From the very first line of the data to the line containing "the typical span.", retype everything exactly, leaving the pictures behind.

-------- RECORDED DATA --------

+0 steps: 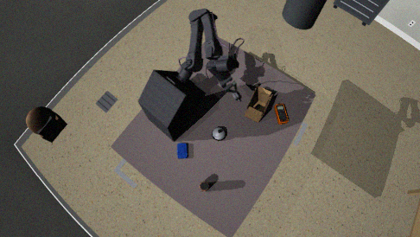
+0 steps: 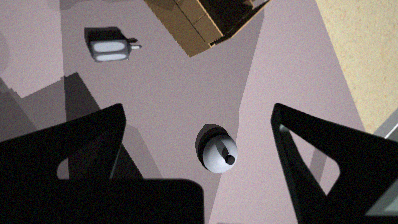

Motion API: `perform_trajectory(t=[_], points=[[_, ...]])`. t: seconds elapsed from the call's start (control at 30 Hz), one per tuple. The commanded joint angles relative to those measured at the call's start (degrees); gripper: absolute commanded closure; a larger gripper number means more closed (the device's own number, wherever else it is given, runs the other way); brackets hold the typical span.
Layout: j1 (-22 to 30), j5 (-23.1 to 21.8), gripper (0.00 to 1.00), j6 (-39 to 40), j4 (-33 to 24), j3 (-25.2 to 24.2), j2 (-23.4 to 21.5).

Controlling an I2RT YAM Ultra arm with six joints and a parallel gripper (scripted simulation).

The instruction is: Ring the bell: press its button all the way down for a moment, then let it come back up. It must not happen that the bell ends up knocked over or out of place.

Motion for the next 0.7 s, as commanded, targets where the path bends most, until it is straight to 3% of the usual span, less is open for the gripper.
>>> perform_trajectory(t=[0.0, 0.53, 0.67], points=[[-0.5, -0.4, 0.0, 0.2, -0.4, 0.5, 0.0], [-0.5, -0.4, 0.0, 0.2, -0.4, 0.5, 0.0], [0.1, 0.4, 0.0, 0.7, 0.0, 1.8, 1.6]])
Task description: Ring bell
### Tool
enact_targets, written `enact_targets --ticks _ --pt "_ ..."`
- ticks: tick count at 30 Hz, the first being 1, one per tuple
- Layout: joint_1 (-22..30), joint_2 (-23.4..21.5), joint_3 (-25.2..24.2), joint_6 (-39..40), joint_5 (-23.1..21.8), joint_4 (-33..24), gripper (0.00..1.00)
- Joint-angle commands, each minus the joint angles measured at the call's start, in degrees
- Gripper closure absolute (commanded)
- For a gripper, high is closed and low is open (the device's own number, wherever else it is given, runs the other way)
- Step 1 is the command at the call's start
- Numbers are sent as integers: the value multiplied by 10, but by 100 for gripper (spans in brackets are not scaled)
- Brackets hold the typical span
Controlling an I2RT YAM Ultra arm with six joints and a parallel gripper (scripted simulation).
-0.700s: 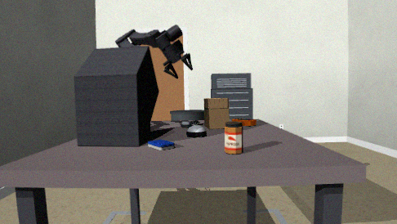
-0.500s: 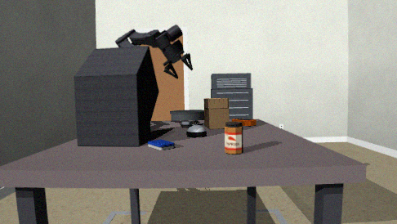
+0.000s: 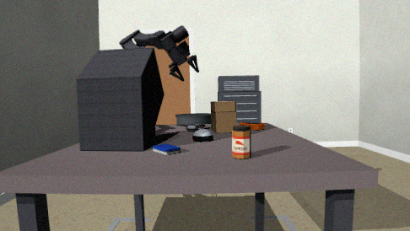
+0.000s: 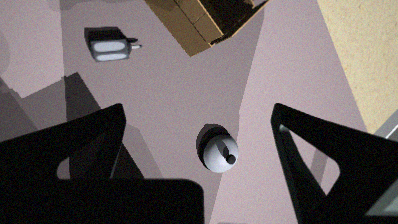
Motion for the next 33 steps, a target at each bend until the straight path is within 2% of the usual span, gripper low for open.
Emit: enact_targets --ticks 1,6,11,13,28,30,31,33 --pt "4 17 20 10 6 -1 0" --pt "10 69 43 41 19 -8 0" --pt "24 173 90 102 47 -12 0" --pt "24 173 90 102 47 -12 0" --pt "98 634 299 354 166 -24 0" --pt "98 634 299 354 166 -24 0" --pt "105 673 326 368 171 -30 0" --pt "111 711 343 389 181 -33 0"
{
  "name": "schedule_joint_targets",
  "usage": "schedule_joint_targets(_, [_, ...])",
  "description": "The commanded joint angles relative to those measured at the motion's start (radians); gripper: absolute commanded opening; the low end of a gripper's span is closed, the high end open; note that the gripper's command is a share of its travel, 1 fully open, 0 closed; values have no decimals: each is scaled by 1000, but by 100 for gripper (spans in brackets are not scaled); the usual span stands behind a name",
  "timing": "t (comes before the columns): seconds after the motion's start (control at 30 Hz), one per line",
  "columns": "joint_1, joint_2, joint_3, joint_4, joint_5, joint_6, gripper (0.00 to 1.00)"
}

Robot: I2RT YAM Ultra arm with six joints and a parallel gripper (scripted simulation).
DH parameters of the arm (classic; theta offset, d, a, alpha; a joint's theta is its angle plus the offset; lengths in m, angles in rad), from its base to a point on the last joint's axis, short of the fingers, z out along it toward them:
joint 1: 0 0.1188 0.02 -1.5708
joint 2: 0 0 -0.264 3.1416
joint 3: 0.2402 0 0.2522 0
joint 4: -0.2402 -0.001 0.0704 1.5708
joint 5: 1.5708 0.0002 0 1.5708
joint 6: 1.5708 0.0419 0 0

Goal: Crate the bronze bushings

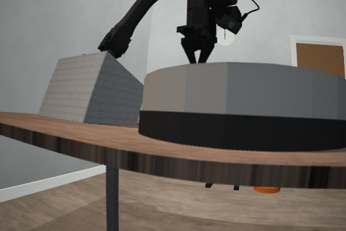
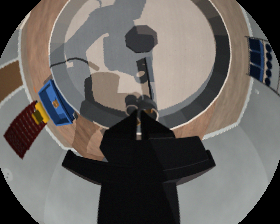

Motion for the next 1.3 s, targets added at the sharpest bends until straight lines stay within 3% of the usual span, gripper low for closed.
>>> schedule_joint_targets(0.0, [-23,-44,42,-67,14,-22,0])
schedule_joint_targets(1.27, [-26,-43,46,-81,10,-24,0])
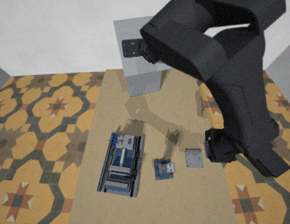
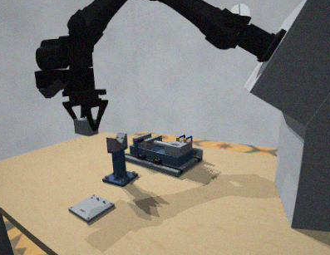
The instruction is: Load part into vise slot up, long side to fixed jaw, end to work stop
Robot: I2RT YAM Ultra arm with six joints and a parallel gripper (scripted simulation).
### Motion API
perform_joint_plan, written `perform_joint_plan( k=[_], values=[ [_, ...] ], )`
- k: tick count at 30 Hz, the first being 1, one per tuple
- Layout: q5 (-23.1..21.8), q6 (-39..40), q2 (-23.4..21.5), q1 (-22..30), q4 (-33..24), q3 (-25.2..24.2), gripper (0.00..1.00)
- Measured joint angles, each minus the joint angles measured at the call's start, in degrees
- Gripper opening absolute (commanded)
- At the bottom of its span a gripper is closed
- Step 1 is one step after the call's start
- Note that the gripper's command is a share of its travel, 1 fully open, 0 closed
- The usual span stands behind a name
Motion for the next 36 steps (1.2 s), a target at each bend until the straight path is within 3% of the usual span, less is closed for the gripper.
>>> perform_joint_plan(
  k=[16,36],
  values=[
    [-3.6,-3.4,-1.3,-5.4,0.0,0.0,0.00],
    [-13.6,-12.4,-3.8,-17.6,-0.1,-1.4,0.00]
  ],
)
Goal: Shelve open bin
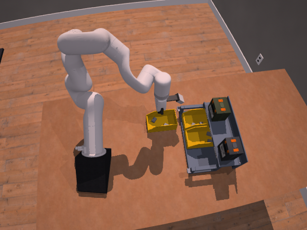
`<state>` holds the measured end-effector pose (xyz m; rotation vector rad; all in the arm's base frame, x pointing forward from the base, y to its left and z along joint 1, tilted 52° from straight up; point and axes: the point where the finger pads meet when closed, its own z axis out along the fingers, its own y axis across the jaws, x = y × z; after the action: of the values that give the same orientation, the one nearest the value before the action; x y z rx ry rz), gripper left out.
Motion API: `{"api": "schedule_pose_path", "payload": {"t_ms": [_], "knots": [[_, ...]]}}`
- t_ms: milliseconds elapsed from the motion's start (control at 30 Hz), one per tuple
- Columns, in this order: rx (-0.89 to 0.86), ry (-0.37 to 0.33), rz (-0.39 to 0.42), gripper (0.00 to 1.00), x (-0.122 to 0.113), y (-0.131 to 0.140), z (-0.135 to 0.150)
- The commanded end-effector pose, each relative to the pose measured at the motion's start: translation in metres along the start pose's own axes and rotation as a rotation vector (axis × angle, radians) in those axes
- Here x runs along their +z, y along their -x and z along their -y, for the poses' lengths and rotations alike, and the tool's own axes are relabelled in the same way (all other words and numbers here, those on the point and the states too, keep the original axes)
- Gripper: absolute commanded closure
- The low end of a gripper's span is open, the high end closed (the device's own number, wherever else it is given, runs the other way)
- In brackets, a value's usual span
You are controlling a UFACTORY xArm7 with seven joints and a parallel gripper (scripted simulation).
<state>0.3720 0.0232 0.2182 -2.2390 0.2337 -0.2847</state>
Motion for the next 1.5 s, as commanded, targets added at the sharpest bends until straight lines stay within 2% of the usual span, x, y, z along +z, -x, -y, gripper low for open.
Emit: {"api": "schedule_pose_path", "payload": {"t_ms": [0, 167, 1133, 1300, 1467], "knots": [[0.000, 0.000, -0.004, 0.72, -0.001, -0.001, 0.000], [0.000, 0.000, -0.004, 0.72, 0.009, -0.001, 0.000], [0.000, 0.000, -0.004, 0.72, 0.018, -0.001, 0.000], [0.000, 0.000, -0.004, 0.72, 0.033, -0.001, 0.000], [0.000, 0.000, -0.004, 0.72, 0.033, -0.001, 0.000]]}}
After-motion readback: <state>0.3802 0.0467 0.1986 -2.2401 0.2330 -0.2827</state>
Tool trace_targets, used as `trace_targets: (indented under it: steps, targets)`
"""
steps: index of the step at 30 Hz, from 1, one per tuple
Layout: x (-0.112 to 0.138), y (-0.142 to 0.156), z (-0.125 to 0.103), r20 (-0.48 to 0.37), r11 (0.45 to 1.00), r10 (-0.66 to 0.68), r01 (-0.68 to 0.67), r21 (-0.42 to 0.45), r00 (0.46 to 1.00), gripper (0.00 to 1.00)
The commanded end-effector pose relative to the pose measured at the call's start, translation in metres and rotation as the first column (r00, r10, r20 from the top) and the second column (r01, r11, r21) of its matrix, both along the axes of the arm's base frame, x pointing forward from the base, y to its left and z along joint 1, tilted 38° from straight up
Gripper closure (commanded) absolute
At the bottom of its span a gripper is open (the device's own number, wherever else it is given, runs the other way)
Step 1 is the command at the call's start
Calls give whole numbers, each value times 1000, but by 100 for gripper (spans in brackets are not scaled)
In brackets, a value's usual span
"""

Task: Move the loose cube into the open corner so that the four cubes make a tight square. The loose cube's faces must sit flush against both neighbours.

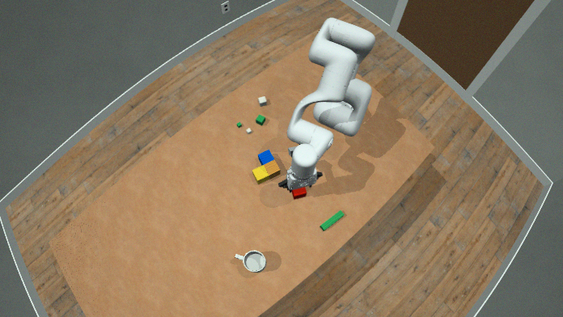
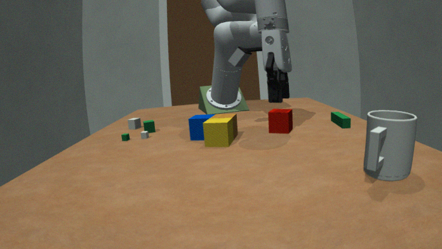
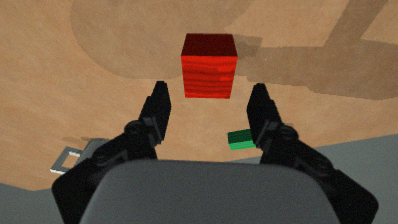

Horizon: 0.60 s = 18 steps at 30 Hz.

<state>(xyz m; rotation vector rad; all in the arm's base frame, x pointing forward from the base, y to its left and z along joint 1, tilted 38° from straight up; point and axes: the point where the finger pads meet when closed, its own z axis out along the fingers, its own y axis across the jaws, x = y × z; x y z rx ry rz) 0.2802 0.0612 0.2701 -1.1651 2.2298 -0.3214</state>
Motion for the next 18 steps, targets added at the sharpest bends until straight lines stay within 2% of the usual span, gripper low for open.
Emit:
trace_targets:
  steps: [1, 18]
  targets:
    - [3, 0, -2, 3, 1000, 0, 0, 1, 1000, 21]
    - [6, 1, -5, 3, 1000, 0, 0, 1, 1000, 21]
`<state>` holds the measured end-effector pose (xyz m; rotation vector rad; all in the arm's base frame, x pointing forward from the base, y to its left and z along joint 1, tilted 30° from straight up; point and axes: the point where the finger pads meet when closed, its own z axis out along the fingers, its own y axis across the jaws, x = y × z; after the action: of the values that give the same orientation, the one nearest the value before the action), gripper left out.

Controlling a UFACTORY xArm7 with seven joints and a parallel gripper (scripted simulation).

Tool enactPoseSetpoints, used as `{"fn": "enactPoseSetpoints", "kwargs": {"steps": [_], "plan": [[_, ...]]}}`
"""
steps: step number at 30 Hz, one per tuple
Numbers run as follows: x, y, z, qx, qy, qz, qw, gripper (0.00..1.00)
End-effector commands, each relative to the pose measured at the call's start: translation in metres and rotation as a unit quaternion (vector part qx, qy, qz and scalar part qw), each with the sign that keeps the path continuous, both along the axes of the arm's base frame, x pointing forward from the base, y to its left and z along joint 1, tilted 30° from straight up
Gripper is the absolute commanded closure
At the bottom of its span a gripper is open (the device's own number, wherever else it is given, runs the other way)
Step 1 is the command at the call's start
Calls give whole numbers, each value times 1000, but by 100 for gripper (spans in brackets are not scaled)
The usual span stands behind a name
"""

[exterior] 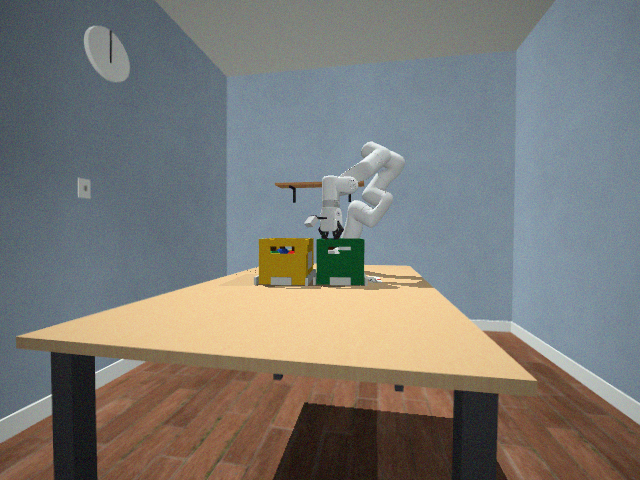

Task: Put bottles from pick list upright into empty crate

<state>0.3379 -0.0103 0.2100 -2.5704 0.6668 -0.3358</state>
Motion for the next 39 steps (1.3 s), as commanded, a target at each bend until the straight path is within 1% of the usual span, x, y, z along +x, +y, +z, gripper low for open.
{"fn": "enactPoseSetpoints", "kwargs": {"steps": [1,9,22,24,39], "plan": [[1,-1,1,0,-2,-1,1000,35],[1,-1,1,0,-2,-1,1000,35],[-11,-14,31,0,-2,-1,1000,35],[-11,-14,31,0,-2,-1,1000,35],[-25,-28,66,0,-2,-1,1000,35]]}}
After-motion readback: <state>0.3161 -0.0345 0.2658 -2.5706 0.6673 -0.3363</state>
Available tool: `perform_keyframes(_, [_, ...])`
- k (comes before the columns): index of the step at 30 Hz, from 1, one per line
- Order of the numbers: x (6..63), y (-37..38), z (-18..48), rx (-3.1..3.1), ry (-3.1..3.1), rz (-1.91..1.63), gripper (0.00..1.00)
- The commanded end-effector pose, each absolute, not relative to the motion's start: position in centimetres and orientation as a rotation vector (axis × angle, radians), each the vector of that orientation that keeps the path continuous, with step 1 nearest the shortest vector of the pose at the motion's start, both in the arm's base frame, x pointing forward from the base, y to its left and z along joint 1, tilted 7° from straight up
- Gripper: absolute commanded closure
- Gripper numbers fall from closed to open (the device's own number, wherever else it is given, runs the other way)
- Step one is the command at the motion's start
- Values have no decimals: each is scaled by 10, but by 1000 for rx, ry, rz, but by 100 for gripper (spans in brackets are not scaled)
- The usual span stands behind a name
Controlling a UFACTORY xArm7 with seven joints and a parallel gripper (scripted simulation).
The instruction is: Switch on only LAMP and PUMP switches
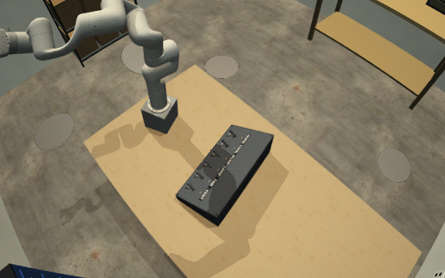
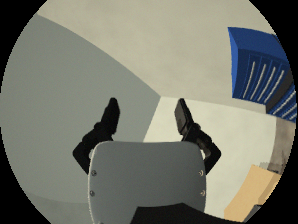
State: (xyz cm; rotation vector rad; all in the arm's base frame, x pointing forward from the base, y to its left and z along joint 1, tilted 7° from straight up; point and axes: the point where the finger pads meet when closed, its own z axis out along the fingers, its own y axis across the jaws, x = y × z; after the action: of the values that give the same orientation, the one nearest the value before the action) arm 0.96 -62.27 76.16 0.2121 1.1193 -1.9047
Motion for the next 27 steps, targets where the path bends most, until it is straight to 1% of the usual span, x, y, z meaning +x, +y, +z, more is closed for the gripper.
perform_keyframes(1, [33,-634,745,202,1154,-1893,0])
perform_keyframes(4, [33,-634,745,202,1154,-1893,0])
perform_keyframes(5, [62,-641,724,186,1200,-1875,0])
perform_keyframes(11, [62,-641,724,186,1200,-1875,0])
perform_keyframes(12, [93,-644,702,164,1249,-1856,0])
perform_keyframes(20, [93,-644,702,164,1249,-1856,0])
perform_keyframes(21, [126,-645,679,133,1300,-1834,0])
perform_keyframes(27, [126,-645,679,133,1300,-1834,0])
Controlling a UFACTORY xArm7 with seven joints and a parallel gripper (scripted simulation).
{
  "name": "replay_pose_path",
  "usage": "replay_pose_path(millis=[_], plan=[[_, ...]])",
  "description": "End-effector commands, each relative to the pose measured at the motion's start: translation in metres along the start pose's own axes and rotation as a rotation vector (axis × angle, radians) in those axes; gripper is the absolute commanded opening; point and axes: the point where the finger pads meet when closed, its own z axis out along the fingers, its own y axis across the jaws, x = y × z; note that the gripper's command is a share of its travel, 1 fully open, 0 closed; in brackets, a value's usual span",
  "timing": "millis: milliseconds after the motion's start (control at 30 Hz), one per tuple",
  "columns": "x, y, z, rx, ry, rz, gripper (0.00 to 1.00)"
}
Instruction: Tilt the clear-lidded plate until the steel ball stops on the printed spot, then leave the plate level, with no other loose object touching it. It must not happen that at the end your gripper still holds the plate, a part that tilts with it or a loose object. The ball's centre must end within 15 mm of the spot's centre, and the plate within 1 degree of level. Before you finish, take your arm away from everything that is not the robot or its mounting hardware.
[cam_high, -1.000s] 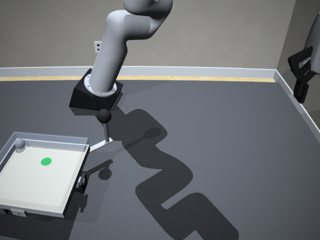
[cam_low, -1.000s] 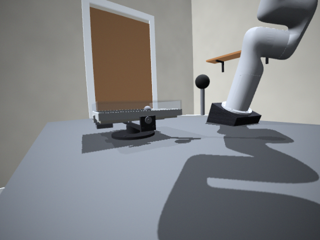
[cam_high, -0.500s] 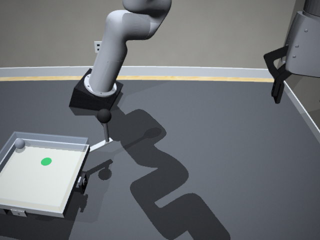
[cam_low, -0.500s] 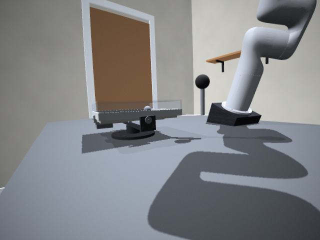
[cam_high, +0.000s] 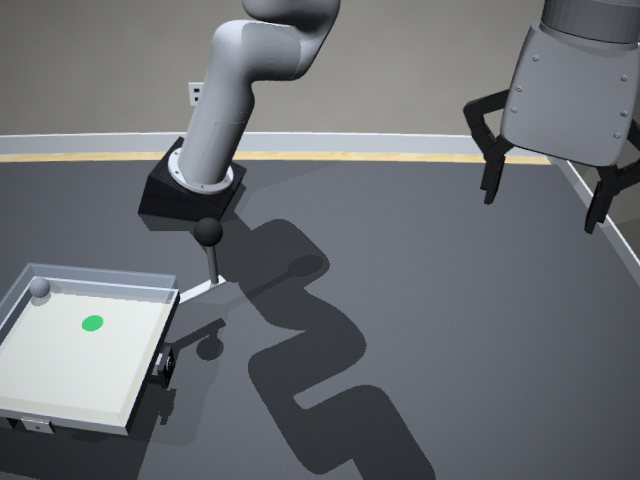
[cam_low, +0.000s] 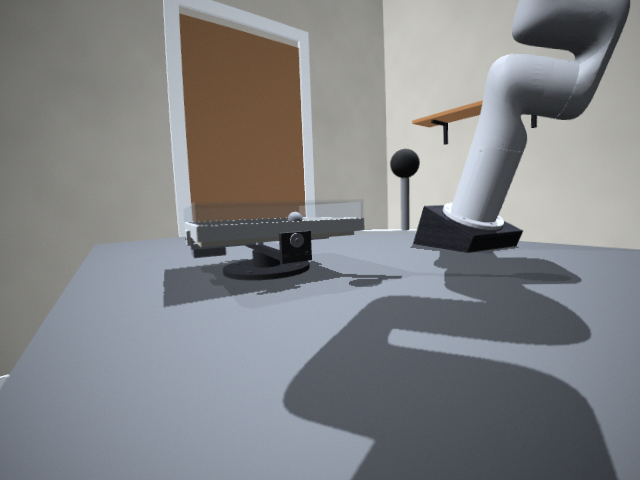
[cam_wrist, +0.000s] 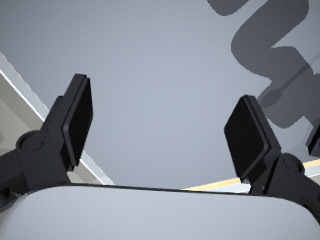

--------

◆ **TASK RESPONSE**
+0 steps: 
+0 steps: 

Motion API: `perform_trajectory(t=[_], points=[[_, ...]])`. t: seconds elapsed from the call's start (control at 30 Hz), one per tuple. The commanded joint angles relative to those measured at the call's start (degrees); gripper: absolute commanded closure; a larger gripper number means more closed (the device's own number, wherever else it is given, runs the other way); brackets hold the typical span.

The output is finished.